Only recently completed, free hour-long tours are available at 1:00PM most Wednesdays and Saturdays allowing you to explore this striking new concert hall (see The brain child of its recently departed musical genius, Maestro Kenneth Schermerhorn, this monstrous building employs Greek architecture with massive columns flanking its entry above which appears an ornately carved facing.

The center formally opened on September 9, 2006, with a gala concert conducted by Leonard Slatkin and broadcast by PBS affiliates throughout the state. But from the devastating May 4, 2010 flood that damaged the organ and the instruments housed in its basement, the center just reopened prior to our arrival.  Aside from rivaling some of the best concert halls in the world, classical music seems to be an unlikely musical,style juxtaposed in a town focused primarily on other venues. But this apparent contradiction does not stop there: did you know that the Nashville Symphony is also one of the most listened to symphony orchestras in the world?
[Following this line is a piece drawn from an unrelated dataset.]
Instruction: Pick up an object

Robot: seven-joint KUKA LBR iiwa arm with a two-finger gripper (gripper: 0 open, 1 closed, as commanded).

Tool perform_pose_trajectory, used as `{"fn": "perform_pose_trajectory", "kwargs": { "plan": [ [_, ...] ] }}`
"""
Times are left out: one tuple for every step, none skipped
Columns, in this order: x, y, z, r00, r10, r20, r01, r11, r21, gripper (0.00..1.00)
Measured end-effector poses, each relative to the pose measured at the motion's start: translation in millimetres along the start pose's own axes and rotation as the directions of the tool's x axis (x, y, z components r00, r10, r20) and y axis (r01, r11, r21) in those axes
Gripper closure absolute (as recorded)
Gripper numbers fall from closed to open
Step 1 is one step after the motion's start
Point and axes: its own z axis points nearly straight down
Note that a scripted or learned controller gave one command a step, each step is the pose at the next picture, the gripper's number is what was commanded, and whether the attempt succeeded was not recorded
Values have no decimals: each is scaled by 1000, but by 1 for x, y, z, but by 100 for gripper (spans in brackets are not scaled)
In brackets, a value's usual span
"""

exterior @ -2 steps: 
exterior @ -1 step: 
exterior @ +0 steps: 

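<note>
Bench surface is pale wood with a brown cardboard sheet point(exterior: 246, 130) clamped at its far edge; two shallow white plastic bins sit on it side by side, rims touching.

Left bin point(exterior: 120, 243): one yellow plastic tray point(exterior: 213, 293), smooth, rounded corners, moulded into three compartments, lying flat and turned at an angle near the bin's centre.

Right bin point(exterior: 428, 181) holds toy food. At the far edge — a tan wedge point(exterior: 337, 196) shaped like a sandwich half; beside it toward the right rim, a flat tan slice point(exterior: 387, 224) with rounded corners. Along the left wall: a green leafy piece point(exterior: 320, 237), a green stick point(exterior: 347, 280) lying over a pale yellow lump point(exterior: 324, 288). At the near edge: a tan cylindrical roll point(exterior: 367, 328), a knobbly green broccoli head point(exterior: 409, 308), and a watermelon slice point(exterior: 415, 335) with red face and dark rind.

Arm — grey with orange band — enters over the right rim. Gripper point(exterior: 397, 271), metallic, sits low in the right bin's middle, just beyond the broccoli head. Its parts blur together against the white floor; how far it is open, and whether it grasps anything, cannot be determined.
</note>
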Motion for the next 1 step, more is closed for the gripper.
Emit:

Selling more recordings than any other orchestra in the world, the Nashville Symphony Orchestra if nothing else is lucrative. Performances are available at and older recordings through eBay and local used record stores. We wandered through the entry and into the concert hall stunned by its attention to detail. Dozens of microphones were suspended from the ceiling at strategic points providing the best positions without the visual distraction of floor stands. The seats were plush and comfortable and we were fortunate to hear a xylophonist rehearsing for an upcoming performance.

I sat there imagining what it would be like to hear the entire orchestra and feel the magic that transforms those walls into a work of art. One day I will return and hear with my own ears what my mind could only imagine. With luck, that will be sooner than later.

Support the music in your home towns and encourage the musicians that struggle to bring beauty into our world. Attend every performance you can and listen intently to it as if it were your last. It is with this attitude that true music appreciation can be found.